Now! I am ready to go with HOT SHOT Number 9! I hope you’ve been putting the blind contour into practice? Just keep it going and flowing. Use up loads of sheets. Remember it’s the mileage covered in your sketch journey that matters. You really want to just keep it going, if you stop, just forgive yourself and start again!
There’s no better way to get better at anything than to just DO IT! Doing it correctly is what this blog is about, so be ready to give everything you pick up a go! Don’t seek for immediate results, just keep it going, nothing worthwhile ever came overnight!
If you missed HOT SHOT 7 & 8 just click HERE to see what the Blind contour was all about and keep it going. In this HOT SHOT we are going to be looking at practicing sketching of the outline with angles. When I say angles I mean the change in direction of the outline in terms of tilts and angles.
HOT SHOT 9
While sketching you could also start by considering the object in terms of angles. This is one method I use most when sketching the human face. I ways break the face down into simple angles and that helps me with the features too.

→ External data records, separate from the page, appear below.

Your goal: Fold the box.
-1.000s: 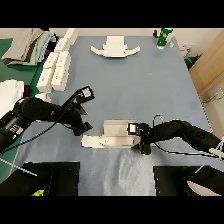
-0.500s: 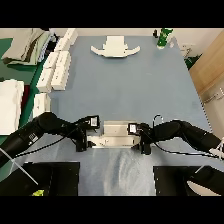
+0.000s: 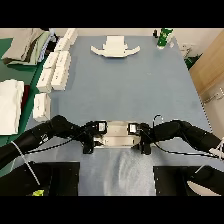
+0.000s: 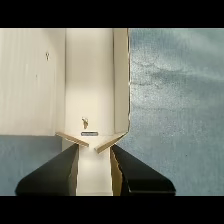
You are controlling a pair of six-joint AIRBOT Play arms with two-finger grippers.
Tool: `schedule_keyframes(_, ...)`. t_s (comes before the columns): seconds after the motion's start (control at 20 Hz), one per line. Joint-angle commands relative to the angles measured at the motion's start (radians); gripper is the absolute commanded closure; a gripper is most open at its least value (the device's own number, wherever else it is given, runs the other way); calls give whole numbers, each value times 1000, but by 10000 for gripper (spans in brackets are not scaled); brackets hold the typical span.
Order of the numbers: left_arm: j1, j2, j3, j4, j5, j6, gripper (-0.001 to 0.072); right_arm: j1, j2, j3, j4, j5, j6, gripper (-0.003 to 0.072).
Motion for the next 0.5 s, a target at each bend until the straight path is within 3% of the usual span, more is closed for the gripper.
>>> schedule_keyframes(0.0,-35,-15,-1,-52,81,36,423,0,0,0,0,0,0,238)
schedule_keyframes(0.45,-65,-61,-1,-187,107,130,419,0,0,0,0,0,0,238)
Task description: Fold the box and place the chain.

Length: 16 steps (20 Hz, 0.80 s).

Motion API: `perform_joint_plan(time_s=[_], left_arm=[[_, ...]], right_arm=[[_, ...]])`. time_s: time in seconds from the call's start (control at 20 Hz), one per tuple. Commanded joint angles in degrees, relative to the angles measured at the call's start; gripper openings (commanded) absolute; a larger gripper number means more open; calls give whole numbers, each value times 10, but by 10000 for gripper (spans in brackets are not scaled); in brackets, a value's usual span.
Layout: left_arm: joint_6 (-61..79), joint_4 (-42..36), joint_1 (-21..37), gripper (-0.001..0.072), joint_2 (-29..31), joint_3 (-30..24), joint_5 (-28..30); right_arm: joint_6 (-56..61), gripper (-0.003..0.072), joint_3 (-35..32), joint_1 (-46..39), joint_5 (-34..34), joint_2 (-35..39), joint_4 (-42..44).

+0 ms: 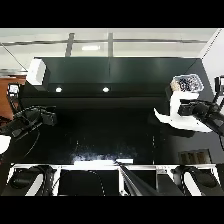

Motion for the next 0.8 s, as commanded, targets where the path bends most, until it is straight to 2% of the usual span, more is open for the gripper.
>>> perform_joint_plan(time_s=[0.0,0.6,0.65,0.75], left_arm=[[0,0,0,31,0,0,0],[0,0,0,31,0,0,9],[0,0,0,31,0,0,16],[0,0,0,31,0,0,17]], right_arm=[[0,17,0,0,0,0,0],[0,17,0,0,0,0,0],[-1,17,0,0,-13,0,0],[-11,17,0,0,-108,0,0]])
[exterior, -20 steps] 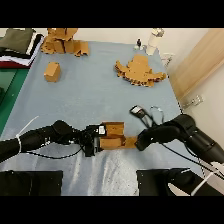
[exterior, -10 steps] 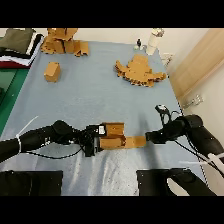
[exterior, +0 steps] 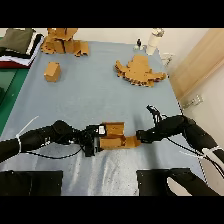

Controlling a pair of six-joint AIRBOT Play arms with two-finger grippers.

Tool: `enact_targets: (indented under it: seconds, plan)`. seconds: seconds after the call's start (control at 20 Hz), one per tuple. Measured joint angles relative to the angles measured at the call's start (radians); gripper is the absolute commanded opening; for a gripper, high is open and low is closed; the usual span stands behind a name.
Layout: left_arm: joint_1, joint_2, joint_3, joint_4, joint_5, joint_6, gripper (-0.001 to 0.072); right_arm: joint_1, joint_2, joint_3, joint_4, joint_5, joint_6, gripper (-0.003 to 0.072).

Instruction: Fold the box.

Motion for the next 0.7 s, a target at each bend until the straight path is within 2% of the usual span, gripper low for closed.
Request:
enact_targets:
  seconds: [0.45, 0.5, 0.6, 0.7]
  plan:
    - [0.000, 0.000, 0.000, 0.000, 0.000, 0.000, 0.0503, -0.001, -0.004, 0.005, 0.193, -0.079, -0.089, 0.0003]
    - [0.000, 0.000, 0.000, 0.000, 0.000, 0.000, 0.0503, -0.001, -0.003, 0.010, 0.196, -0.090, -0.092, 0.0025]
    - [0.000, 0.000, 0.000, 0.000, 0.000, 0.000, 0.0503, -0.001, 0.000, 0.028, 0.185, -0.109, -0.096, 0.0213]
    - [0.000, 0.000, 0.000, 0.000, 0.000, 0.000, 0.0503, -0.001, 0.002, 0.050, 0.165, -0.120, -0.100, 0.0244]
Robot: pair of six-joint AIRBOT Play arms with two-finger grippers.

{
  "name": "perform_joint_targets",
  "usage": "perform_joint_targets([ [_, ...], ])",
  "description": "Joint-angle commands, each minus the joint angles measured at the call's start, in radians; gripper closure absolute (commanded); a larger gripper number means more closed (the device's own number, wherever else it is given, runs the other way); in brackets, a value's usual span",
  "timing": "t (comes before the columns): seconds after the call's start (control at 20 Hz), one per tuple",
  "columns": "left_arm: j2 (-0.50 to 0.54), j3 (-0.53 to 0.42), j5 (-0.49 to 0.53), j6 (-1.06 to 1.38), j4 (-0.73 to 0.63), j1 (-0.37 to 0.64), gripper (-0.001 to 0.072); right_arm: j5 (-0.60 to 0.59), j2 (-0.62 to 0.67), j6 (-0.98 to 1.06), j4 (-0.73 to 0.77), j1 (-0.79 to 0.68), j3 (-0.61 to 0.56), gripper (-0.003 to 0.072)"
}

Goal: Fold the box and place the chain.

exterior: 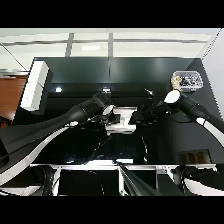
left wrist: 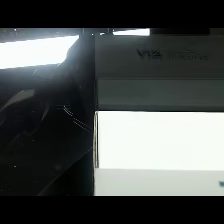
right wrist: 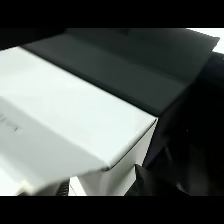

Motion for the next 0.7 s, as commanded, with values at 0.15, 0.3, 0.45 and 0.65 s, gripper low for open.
perform_joint_targets([
  [0.15,0.000,0.001,0.001,0.000,-0.001,0.001,0.0683,-0.112,-0.001,0.432,-0.388,0.202,0.040,0.0250],
  [0.3,0.000,0.001,0.002,0.000,-0.001,0.001,0.0683,-0.084,-0.001,0.624,-0.540,0.279,0.085,0.0251],
  [0.45,0.000,0.001,0.001,0.000,-0.001,0.001,0.0683,-0.084,-0.004,0.744,-0.599,0.315,0.104,0.0261],
  [0.65,0.000,0.001,0.000,0.000,-0.001,0.001,0.0683,-0.042,-0.014,0.771,-0.608,0.315,0.104,0.0392],
])
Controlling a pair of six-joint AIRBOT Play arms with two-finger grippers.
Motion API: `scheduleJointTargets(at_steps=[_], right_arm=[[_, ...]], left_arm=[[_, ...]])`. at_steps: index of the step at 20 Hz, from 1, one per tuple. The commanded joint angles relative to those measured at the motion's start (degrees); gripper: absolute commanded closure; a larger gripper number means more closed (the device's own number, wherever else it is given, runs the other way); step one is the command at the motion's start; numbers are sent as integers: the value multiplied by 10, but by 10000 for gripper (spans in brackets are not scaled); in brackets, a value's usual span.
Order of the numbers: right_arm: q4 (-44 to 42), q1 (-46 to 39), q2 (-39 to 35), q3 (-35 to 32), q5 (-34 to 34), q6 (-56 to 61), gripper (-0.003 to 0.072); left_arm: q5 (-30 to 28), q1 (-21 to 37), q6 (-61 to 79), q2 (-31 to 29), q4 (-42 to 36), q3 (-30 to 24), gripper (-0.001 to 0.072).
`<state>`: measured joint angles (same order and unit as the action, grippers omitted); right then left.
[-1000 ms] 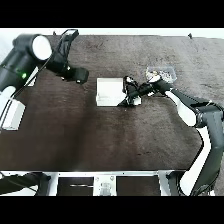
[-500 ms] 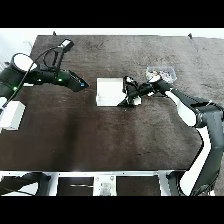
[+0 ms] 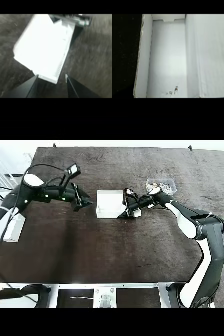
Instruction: Fold the box and place the chain.
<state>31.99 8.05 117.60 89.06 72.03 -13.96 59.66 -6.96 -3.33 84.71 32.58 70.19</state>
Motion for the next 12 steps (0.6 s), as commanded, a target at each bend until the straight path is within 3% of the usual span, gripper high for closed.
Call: scheduleJointTargets(at_steps=[1, 5, 9, 12], right_arm=[[0, 1, 0, 0, 0, 0, 104], [0, 0, 0, 0, 0, 0, 103], [0, 0, 0, 0, 0, 0, 104], [0, 0, 0, 0, 0, 0, 104]], left_arm=[[45, 41, 148, 82, -118, 5, 285], [101, 55, 165, 194, -105, 99, 285], [117, 53, 164, 280, -101, 198, 285], [123, 53, 191, 302, -98, 212, 282]])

I am so grateful to God for helping me to get admission to Yaba College of Technology, where I had my first solid lessons in Art! It was while I was in my second year, while doing my National Diploma in General Art, that I was blessed with a wonderful Life Drawing Tutor, called Gbenga Orimoloye. While in the Life class with the model before us. He would come over the top of my drawing with a soft pencil and say, “JUST PULL THAT LINE, IF IT TILTS, PULL IT AGAIN, IF YOU SEE A CHANGE IN DIRECTION, PULL IT AGAIN!”
He really did everything possible to breakdown the figure in simple linear angles! After hearing him repeat this time and time again, I got hooked and almost became mad at it. I got a sketchbook and just kept on doing it to everything I saw!
Angles, angles, angles!!!
I tried my best to interpret the right tilt I saw in my sketches! This was a real eye opener for me! With time, after years of adopting this, though I am still learning, I have really enjoyed this technique and because of my love for geometry, it even became more relevant to my sketches.
So this is all about seeing things and breaking them down into different angles. Try your best to do this! Don’t worry about proportions. With practice, the proportions will take care of themselves.
Everyone has the innate ability to master proportions and get them. I mention proportions because, it’s not just about pulling those lines to the right angle, but also knowing the RIGHT DISTANCE of the line from one point to another.
And because I am not dealing with drawing here but mainly sketching, you haven’t got the time to start measuring while sketching, it defeats the whole purpose of the spirit of sketching. What you must master is the ability to rationalize or judge a line or the distance of something in relation to another.
Never underestimate the power of your eyes! If you think this is impossible, then how come you are able to spot a faulty proportion in your sketch or that of another artist?
One of the great draughtsmen of this era, Anthony Ryder, has this to say about proportion, “Students tend to feel a lot of anxiety around the idea of proportion, perhaps because they believe that only a select few possess the special ability to judge proportion correctly. Having postulated the existence of this mysterious power, they come to the depressing conclusion that they don’t have it. Otherwise their drawings would have the seemingly miraculous perfection of the work of the masters. Not. I think that we are all born with an innate, undeveloped sense of proportion. As we grow up, we develop this sense in accordance to the demands of our daily life. thus we learn, from a very young age, how much hot water to put in the bath to make it the right temperature, how much milk to pour into the bowl with our cereal, how loudly we need to yell to get ourselves heard. We get feedback from our family, neighbours, teachers, and our own senses. We gradually as if by natural law, conform ourselves to the age-old dictum: moderation in all things. Since it takes time and a great deal of experience to acquire a sense of proportion in the rest of our lives, it shouldn’t be a surprise that it takes a while to do the same in drawing.”
I hope this helps and really gets you flowing into just pulling those strokes with your pen or pencil in the right direction and making loads of sketches that reveal this great exercise!